*** Stored data Section Begins ***

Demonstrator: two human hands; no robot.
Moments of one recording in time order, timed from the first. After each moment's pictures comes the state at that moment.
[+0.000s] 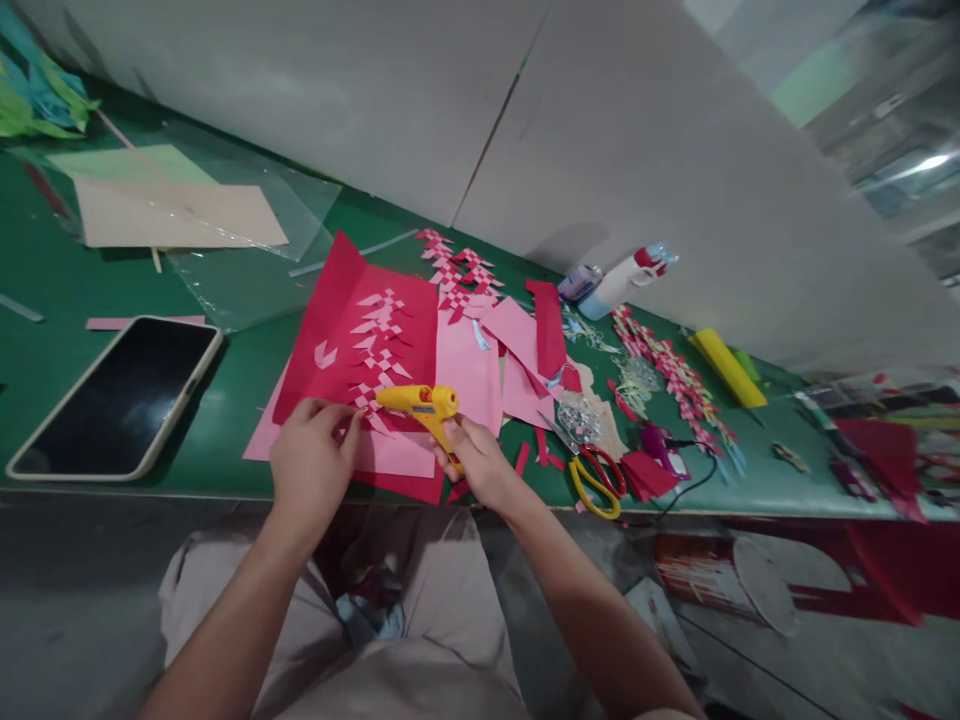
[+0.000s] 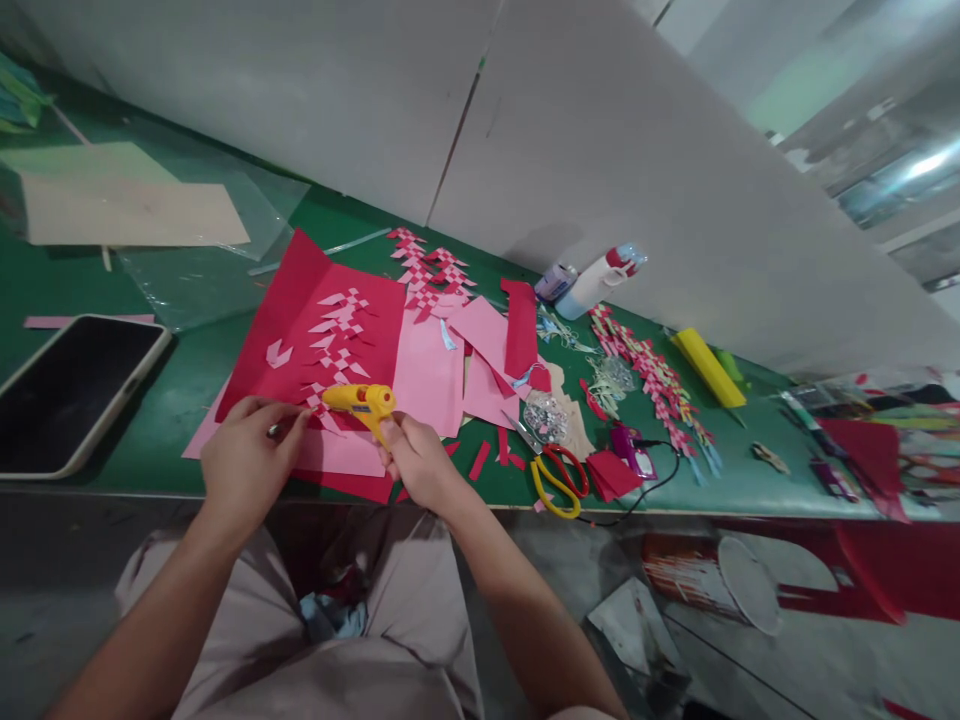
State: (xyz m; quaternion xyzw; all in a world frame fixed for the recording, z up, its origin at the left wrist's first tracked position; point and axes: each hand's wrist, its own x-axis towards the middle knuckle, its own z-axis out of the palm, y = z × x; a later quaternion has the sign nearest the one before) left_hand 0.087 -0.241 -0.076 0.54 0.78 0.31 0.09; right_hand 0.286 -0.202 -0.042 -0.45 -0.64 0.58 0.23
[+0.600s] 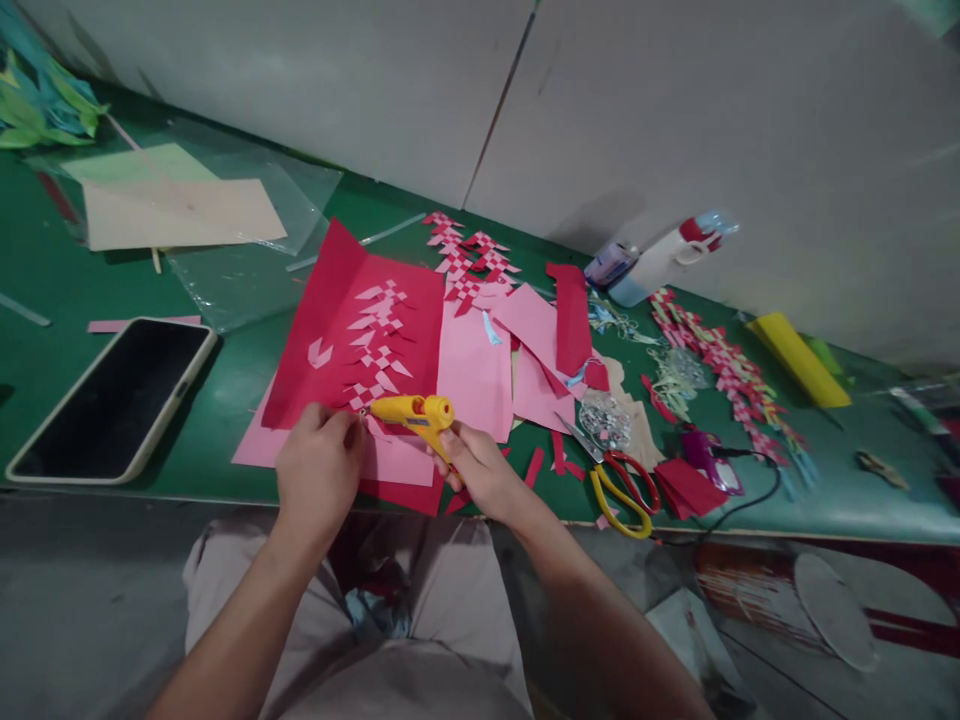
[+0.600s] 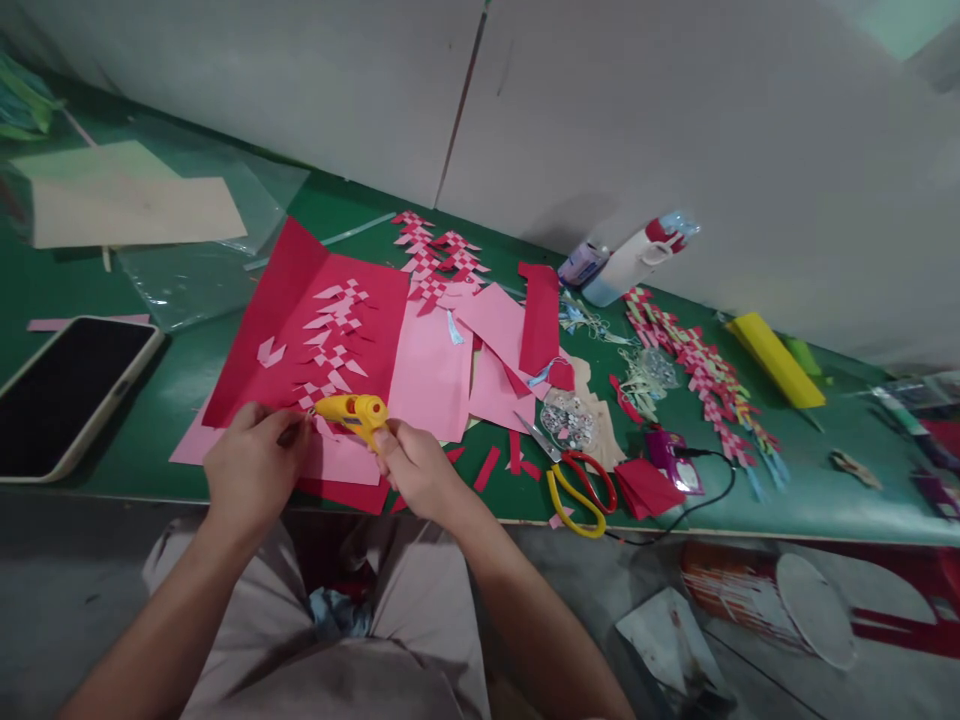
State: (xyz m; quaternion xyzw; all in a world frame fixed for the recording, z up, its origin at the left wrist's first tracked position) left_hand 0.109 -0.237 -0.077 0.55 0.80 0.22 0.03; right_hand 0.300 -0.193 -0.051 -0.43 -0.65 0.60 0.19
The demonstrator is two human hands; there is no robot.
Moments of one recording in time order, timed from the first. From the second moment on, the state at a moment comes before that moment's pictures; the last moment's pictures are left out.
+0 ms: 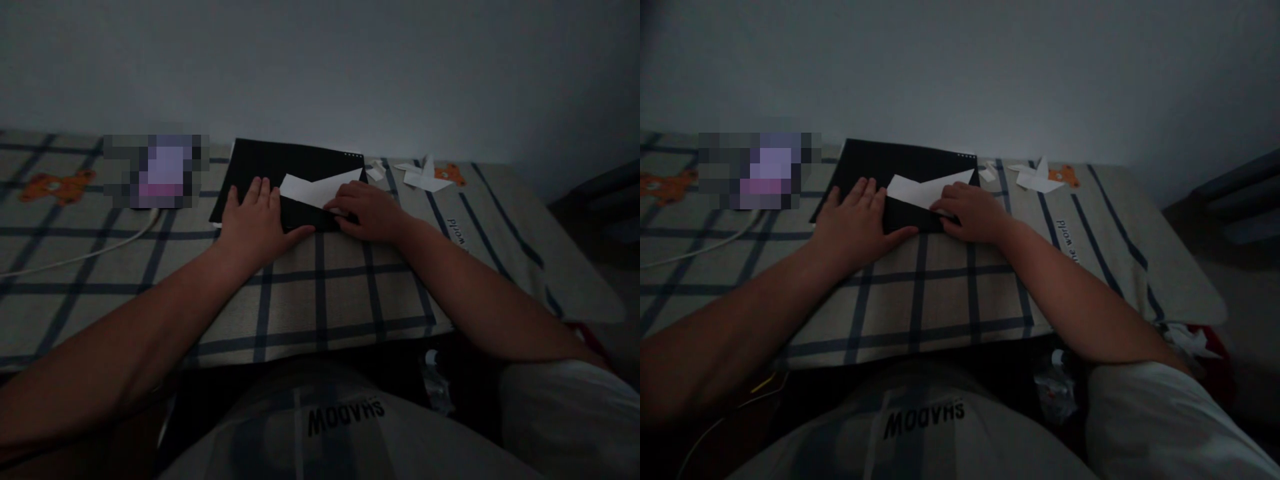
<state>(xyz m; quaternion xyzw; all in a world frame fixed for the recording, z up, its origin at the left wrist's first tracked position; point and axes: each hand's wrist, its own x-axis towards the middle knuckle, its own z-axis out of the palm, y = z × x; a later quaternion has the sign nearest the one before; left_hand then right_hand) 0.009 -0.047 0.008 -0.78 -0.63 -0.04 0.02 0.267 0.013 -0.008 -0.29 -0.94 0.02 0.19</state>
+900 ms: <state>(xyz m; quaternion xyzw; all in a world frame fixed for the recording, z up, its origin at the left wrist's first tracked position) 0.009 -0.037 0.018 -0.87 -0.49 0.03 -0.04 0.266 0.014 -0.003 -0.29 -0.94 0.04 0.17</state>
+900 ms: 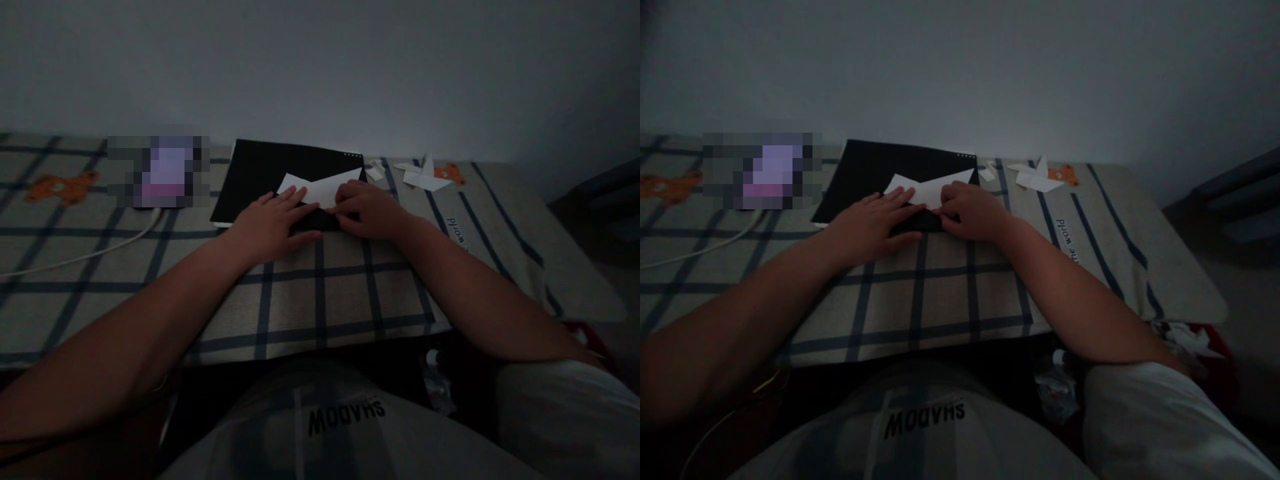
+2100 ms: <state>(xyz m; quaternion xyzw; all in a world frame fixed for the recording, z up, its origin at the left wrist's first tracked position) 0.007 -0.042 0.019 -0.77 -0.63 -0.07 0.06 0.283 0.027 -0.012 -0.30 -0.90 0.06 0.31</state>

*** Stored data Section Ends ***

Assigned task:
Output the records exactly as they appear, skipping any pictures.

Expected answer:
Demonstrator: two human hands; no robot.
Moments of one recording in time order, timed from the first. After each moment's pictures comes the state at that moment.
[+0.000s] 
[+0.000s] 
State: (xyz m; quaternion xyzw; all in a world frame fixed for the recording, z up, its origin at the left wrist's first tracked position; point and axes: each hand's wrist, its own x-axis towards the middle knuckle, its own z-axis out of the palm, y = z × x; a later quaternion has the sign nearest the one before) left_hand 0.087 -0.241 -0.076 0.54 0.78 0.31 0.09; right_hand 0.286 -0.202 -0.042 -0.45 -0.64 0.58 0.23
[+0.600s] 
[+0.600s] 
State: (xyz m; quaternion xyzw; all in a world frame fixed for the recording, z up, its origin at the left wrist's first tracked position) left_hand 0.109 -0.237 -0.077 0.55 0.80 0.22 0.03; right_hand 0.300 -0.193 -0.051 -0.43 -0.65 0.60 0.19
The demonstrator is two human hands; there is no robot.
Moments of one recording in time order, timed from the first. From the second moment on, the state at a moment comes before that moment's pictures; the last moment's pictures are left out.
+0 ms: 
<state>(xyz m; quaternion xyzw; all in a world frame fixed for the recording, z up, its origin at the left wrist's first tracked position; point and axes: each hand's wrist, its own x-axis towards the middle knuckle, its own z-axis out of the palm, y = z × x; a later quaternion has the sign nearest the one before; left_hand then right_hand) 0.009 -0.047 0.008 -0.78 -0.63 -0.04 0.02 0.267 0.013 -0.008 -0.29 -0.94 0.02 0.19</state>
+900 ms: <state>(xyz m; quaternion xyzw; all in a world frame fixed for the recording, z up, its origin at the left wrist's first tracked position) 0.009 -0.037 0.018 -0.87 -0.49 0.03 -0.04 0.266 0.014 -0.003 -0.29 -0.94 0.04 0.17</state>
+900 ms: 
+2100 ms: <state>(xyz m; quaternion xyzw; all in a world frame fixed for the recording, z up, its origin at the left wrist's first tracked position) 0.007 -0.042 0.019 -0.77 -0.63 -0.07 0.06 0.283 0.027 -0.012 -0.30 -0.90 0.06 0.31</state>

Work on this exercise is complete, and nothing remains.